The French President Emmanuel Macron recently proposed to raise the legal retirement age from 62 to 64 in order to rebalance the state coffers. The proposed reform penalizes people with difficult or precarious jobs, and this has led to protests against the proposal. To counter the possible economic damage, some investors have suggested that crypto assets could be used as a better solution to this problem.

Michael Saylor’s Bitcoin, with its gains of over 70%, is arguably the world’s best safe haven. Companies such as MicroStrategy made their investments in Bitcoin, leading to 140,000 BTC in the company’s reserves. In the US, some pension funds have begun offering crypto investments to their clients, with Fidelity intending to offer Bitcoin shares to employees by 2023.

The inclusion of crypto assets in pension plans has been suggested by experts as a way to counter the issues of retirement age increase and currency depreciation. Del Crxpto suggests that the French citizens could retire at age 62 by converting their contributions into Bitcoin for the next five years.

Furthermore, Macron has also highlighted the importance of reducing European dependence on the US by suggesting an independent strategy apart from Washington and Beijing.
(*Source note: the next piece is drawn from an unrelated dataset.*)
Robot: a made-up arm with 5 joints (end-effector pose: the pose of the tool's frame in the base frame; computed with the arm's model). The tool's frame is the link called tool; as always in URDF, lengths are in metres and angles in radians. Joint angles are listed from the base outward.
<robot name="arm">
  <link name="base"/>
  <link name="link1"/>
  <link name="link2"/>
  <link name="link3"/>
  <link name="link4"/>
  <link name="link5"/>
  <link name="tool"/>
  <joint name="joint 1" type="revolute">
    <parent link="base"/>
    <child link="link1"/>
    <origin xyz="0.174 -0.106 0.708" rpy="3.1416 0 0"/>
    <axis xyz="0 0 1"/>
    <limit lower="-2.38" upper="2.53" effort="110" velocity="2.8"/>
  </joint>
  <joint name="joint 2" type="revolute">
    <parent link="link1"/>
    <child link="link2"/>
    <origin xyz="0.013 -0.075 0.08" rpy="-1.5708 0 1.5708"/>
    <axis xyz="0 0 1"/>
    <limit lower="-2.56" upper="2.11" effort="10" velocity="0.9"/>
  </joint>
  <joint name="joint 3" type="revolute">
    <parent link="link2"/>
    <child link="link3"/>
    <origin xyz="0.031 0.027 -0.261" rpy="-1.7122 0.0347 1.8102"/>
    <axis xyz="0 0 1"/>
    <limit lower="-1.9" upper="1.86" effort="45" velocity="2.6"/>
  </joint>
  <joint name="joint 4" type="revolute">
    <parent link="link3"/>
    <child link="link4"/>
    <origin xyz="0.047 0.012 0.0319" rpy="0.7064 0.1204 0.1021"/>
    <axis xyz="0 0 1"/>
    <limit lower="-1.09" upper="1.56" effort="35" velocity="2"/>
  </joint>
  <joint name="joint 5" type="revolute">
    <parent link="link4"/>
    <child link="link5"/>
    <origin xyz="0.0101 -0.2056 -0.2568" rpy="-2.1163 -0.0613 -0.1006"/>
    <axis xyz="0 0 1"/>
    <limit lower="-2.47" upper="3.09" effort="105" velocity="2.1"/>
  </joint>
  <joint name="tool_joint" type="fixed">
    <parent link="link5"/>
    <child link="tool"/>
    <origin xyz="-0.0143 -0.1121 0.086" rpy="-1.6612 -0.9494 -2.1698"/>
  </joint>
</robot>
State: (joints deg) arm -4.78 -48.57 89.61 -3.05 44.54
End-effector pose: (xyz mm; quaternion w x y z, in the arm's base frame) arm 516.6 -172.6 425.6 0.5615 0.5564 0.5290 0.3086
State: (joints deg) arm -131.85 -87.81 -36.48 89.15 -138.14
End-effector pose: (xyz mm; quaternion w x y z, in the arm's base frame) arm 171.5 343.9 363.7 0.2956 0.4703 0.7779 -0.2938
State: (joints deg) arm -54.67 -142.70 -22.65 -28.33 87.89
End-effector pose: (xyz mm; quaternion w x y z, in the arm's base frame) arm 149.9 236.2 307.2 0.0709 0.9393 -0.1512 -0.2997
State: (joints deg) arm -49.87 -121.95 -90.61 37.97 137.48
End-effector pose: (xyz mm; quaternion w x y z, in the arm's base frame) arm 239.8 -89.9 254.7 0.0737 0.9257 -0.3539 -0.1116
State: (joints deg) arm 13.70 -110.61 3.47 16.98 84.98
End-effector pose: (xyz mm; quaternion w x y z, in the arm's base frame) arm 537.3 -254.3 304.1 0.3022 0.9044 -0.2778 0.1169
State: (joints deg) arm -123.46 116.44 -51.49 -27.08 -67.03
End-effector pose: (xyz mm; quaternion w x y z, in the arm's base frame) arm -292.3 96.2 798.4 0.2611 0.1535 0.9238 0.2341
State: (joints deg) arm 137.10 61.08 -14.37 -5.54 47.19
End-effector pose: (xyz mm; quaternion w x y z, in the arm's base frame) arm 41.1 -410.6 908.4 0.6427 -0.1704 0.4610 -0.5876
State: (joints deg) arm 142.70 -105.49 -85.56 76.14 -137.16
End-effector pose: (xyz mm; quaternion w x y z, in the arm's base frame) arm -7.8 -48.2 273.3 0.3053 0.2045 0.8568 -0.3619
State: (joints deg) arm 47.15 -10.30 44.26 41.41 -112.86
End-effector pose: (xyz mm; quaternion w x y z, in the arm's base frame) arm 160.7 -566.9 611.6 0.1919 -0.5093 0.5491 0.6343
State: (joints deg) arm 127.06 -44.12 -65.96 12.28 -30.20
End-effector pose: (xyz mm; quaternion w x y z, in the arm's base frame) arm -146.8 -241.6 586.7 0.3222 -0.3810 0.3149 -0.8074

This sentiment of European decentralization could add strength to the idea of pension reform and the introduction of crypto assets in such funds.

Overall, while the economic reality of the situation has yet to be tested, the potential role of crypto assets has been indicated by industry specialists as a way to make pension reform a benefit for the citizens of France. The French government has yet to make any announcement on the matter, but the opportunity for such investments is there and could be taken in the near future.